● **WHAT THIS TASK INVOLVES**: Everything in the listing below should be written out again exactly, except the pictures.
● ● ●
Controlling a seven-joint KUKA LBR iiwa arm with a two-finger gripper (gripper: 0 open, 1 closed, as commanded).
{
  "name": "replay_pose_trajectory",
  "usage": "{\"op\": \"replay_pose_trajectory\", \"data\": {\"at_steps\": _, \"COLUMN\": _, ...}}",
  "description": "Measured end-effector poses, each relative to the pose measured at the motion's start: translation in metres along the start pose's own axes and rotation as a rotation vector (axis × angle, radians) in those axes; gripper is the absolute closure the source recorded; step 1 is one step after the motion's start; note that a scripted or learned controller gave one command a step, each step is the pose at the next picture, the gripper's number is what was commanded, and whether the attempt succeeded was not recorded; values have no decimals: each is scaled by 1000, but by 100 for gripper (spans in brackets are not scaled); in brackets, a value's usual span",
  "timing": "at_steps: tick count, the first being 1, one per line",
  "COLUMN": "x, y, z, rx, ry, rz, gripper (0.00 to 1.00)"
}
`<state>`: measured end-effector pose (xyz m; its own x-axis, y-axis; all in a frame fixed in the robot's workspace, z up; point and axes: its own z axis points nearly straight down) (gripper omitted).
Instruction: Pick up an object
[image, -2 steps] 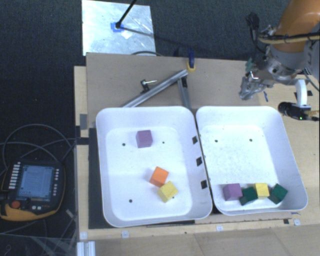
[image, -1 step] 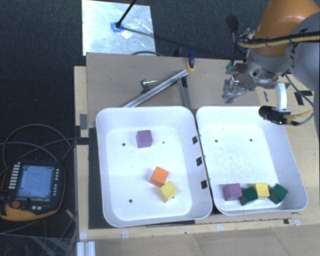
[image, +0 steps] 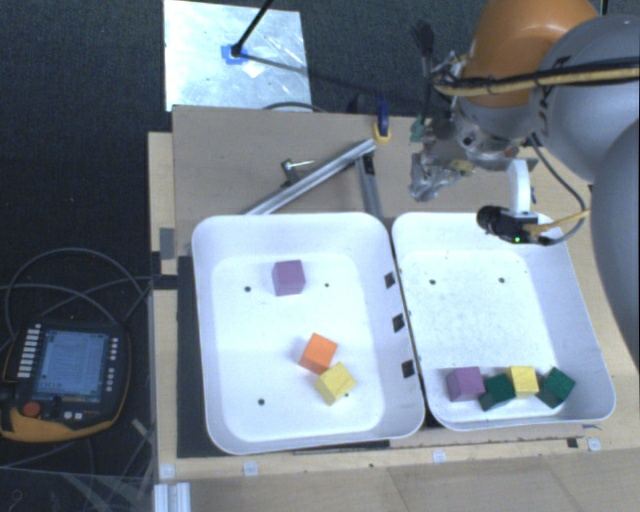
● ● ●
● **TASK SOLUTION**:
Controlling a seven-joint KUKA LBR iiwa arm with a two-finger gripper (gripper: 0 open, 1 closed, as commanded).
{
  "name": "replay_pose_trajectory",
  "usage": "{\"op\": \"replay_pose_trajectory\", \"data\": {\"at_steps\": _, \"COLUMN\": _, ...}}",
  "description": "Measured end-effector poses, each relative to the pose measured at the motion's start: translation in metres along the start pose's own axes and rotation as a rotation vector (axis × angle, radians) in those axes; gripper is the absolute closure the source recorded; step 1 is one step after the motion's start; note that a scripted or learned controller gave one command a step, each step is the pose at the next picture, the gripper's number is what was commanded, and whether the attempt succeeded was not recorded; values have no decimals: each is scaled by 1000, but by 100 for gripper (spans in brackets are not scaled); in brackets, a value's usual span",
  "timing": "at_steps: tick count, the first being 1, one per line",
  "COLUMN": "x, y, z, rx, ry, rz, gripper (0.00 to 1.00)"
}
`<state>`: measured end-effector pose (xyz m; its own x-axis, y-axis; all in a frame fixed in the robot's workspace, z up; point and axes: its own z axis points nearly straight down) (gripper omitted).
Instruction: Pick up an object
[image, -2 steps] 
[image, -1 step] 
[image, +0 steps] 

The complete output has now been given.